Unless graduates earn a 50,000 pounds salary straight after leaving university, a ‘significant amount’ of their debt will not be paid off15/01/2012
Unless graduates earn a 50,000 pounds salary straight after leaving university, a ‘significant amount’ of their debt will not be paid off
Unpaid student debts could cost the taxpayer around £9 billion a year, a report has found. According to research by investment managers Skandia, unless students immediately earn a £50,000 salary upon leaving university, a “significant amount” of their debt will be written off.
Plans to triple fees to a maximum of £9,000 were approved by MPs in December 2010, but this will be paid in the form a loan. Any part of this loan which is unpaid after 30 years will be written off. The report estimates that if the number of university applicants remains the same, this will cost the Government £8.7 billion in 2045. The figure is dependent on interest rates and the number of students, but it could rise to £9.6 billion.

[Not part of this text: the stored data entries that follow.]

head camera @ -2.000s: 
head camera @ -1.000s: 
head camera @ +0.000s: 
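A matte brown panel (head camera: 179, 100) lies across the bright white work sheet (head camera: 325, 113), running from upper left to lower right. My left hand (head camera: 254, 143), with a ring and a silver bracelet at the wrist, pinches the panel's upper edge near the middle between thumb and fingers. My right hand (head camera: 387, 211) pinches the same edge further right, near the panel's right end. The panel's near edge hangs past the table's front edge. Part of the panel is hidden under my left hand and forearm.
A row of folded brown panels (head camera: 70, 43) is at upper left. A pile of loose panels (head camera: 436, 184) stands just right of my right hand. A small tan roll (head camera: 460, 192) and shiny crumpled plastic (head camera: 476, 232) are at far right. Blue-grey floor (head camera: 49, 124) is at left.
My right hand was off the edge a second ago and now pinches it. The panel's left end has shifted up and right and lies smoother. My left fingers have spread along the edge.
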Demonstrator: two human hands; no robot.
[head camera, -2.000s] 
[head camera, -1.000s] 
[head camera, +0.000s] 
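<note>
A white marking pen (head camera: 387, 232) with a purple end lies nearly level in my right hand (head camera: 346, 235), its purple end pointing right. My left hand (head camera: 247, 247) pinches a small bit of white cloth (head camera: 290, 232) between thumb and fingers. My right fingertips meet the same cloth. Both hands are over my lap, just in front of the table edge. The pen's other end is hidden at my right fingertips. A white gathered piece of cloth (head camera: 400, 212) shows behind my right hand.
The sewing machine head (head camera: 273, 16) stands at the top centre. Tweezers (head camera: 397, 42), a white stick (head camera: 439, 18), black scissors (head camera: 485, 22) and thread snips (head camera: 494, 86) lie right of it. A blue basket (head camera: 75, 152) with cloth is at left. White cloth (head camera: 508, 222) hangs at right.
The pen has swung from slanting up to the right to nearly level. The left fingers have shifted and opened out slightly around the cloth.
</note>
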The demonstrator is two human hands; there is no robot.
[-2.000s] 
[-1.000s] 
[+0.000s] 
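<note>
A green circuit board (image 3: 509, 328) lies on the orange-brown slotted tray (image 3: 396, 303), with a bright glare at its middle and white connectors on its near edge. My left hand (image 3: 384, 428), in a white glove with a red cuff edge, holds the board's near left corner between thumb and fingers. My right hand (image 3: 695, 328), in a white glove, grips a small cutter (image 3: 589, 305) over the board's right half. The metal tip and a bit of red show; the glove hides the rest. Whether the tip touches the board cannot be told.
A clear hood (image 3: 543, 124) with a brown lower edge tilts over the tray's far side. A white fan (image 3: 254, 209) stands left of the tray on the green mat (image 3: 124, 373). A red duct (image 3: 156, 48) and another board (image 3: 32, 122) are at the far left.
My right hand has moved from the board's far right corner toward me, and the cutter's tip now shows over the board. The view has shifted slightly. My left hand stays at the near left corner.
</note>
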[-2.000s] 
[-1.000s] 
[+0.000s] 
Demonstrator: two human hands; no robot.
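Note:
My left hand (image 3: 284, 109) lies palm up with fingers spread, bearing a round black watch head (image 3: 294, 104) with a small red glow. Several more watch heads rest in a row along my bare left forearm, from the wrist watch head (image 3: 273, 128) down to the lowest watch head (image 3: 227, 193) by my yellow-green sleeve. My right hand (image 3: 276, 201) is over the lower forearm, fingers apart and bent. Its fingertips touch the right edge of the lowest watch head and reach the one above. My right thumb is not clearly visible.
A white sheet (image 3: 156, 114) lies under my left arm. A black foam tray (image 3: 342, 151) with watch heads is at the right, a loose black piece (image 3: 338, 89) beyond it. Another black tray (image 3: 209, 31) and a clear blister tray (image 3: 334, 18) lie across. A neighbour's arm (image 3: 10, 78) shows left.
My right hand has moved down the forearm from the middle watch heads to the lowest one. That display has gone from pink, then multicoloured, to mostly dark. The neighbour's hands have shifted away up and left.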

The report, entitled First Steps to Wealth, also found that graduates earn more than £600,000 more in their careers than 18-year-olds joining the workforce, an average of over £14,000 a year.Graham Bentley, head of investment strategy at Skandia, said: “Those who are able to study for a degree can expect to earn a good living over their lifetime even if they don’t get the job of their dreams straight away and despite incurring costs to complete the course.
“On average, the additional salary received by graduates more than off-sets the debt incurred in studying for a degree. “He added: “Perhaps the biggest challenges highlighted in this study are for the Government.”